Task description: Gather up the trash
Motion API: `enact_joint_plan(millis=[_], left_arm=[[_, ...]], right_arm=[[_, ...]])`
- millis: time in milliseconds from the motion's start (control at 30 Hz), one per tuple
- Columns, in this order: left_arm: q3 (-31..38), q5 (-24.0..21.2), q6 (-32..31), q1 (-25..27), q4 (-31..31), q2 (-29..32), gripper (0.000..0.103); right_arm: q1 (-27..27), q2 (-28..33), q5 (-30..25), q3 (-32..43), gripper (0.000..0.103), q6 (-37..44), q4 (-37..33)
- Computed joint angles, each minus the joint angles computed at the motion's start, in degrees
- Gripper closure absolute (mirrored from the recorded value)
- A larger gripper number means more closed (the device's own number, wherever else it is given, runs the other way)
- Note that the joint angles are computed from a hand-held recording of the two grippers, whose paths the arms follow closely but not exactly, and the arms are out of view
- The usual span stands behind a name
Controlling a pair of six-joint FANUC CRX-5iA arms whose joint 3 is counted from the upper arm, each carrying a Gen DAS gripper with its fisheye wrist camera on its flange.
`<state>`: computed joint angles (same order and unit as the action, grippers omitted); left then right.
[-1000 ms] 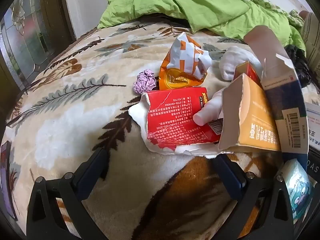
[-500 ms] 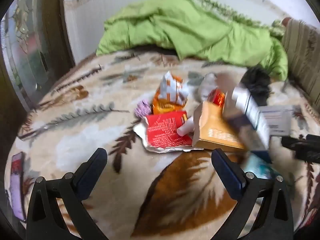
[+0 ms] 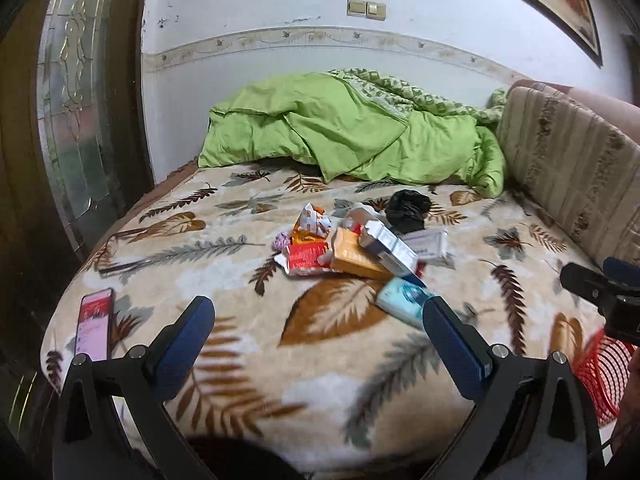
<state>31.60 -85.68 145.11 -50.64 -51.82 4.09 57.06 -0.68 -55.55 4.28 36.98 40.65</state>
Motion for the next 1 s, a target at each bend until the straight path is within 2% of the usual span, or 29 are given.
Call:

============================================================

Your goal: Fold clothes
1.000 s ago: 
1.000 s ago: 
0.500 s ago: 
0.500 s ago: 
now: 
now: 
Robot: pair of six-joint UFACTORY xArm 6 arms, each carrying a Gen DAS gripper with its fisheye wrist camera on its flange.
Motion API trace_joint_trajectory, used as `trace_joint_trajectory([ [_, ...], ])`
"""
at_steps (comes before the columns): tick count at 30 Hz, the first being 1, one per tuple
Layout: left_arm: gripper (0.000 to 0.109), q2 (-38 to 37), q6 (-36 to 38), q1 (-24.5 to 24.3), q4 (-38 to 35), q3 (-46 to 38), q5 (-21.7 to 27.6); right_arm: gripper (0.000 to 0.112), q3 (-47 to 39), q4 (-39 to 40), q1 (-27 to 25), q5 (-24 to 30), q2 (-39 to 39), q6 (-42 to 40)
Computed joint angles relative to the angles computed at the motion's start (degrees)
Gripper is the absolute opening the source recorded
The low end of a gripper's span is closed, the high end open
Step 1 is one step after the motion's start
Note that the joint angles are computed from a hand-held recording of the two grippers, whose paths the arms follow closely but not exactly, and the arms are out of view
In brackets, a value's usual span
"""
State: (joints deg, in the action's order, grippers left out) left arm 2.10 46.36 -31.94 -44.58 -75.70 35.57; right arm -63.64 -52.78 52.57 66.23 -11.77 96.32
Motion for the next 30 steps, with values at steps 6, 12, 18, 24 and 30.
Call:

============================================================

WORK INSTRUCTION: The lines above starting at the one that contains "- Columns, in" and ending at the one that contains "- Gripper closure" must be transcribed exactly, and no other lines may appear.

SOLUTION TO THIS PROBLEM:
- Columns, in this order: left_arm: q3 (-31..38), q5 (-24.0..21.2), q6 (-32..31), q1 (-25..27), q4 (-31..31), q2 (-29..32), gripper (0.000..0.103); right_arm: q1 (-27..27), q2 (-28..33), q5 (-30..25), q3 (-32..43), gripper (0.000..0.103), q6 (-37..44), q4 (-37..33)
- Computed joint angles, each minus the joint angles computed at the motion's start, in degrees
- Gripper closure absolute (mirrored from the recorded value)

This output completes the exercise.